The paradigm shift from the individual to the connection
I missed the Conference on Computational Science last week, but found myself very moved by comments by David Allen sent to David Lazer, that David posted in his blog. What Allen heard, in the give and take of presentations on the ways that data can elucidate human interactions and connections, was further evidence of the paradigm shift from the current worldview (“neoclassical economic thinking”) to the view of the social network. He states:
Social network analysis would vary from the neoclassical view particularly in two fateful ways, I suggest: Rather than begin from static equilibria (borrowed of course from physics, earlier), dynamics are ‘natural’ to social network analysis. More, neoclassicism takes off from the individual, or individual firm; there is no place, really, for connections among the atoms. Social network analysis comes at phenomena, of course, from exactly the opposite direction.

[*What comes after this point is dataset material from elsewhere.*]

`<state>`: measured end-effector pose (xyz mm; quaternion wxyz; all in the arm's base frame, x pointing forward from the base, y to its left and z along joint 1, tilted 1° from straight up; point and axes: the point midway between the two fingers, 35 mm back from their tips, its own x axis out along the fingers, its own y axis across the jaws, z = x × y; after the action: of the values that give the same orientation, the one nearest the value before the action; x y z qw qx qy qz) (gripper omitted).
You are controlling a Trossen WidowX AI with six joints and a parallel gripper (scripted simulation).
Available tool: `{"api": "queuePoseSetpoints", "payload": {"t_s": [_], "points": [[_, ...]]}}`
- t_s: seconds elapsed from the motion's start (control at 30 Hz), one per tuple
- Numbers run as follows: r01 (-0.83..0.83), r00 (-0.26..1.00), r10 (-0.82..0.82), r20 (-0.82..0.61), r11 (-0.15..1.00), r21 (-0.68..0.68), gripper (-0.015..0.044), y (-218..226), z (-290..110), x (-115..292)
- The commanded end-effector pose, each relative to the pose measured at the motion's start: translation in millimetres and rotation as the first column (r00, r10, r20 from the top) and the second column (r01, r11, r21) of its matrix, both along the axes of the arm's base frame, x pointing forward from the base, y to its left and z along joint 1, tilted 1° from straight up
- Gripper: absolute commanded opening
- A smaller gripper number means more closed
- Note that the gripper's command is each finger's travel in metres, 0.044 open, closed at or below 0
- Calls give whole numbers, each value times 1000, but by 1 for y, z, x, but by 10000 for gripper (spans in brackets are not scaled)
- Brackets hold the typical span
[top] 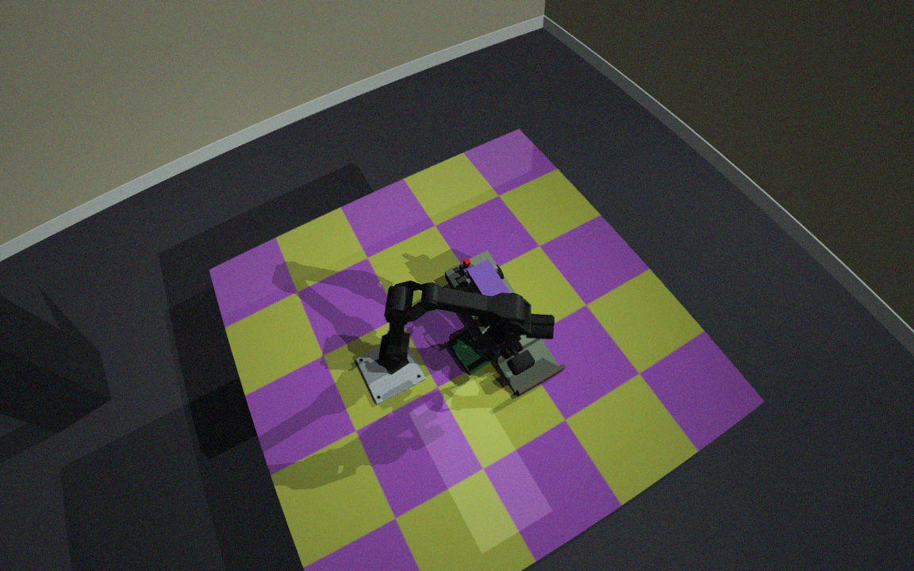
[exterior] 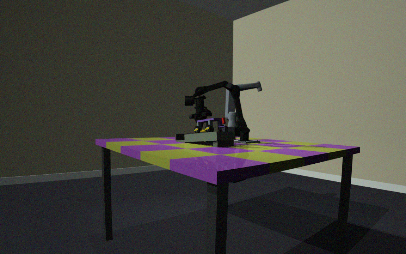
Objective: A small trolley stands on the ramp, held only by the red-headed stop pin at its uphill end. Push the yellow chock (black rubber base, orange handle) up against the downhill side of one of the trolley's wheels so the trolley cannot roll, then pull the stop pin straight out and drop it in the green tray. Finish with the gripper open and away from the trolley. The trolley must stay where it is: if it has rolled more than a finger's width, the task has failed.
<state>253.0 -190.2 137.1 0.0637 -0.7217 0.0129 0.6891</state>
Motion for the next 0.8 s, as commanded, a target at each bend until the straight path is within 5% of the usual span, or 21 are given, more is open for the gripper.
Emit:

One aspect of the evidence is that apparently researchers who focus on the social network are having difficulty finding publications that will accept papers that come from this new worldview. It does take a leap, to think that it’s all about the connections and not just the nodes. But the network is the connections and the nodes. If we are in a period in which we can live with complexity and dynamism, can’t we also accept the the AND here?
Allen naturally tips the hat to Thomas Kuhn, whose book The Structure of Scientific Revolutions had a profound impact on my thinking (not to mention my world view). He also quotes (much to my delight) the Max Planck version of how worldviews change: “Science advances one funeral at a time.”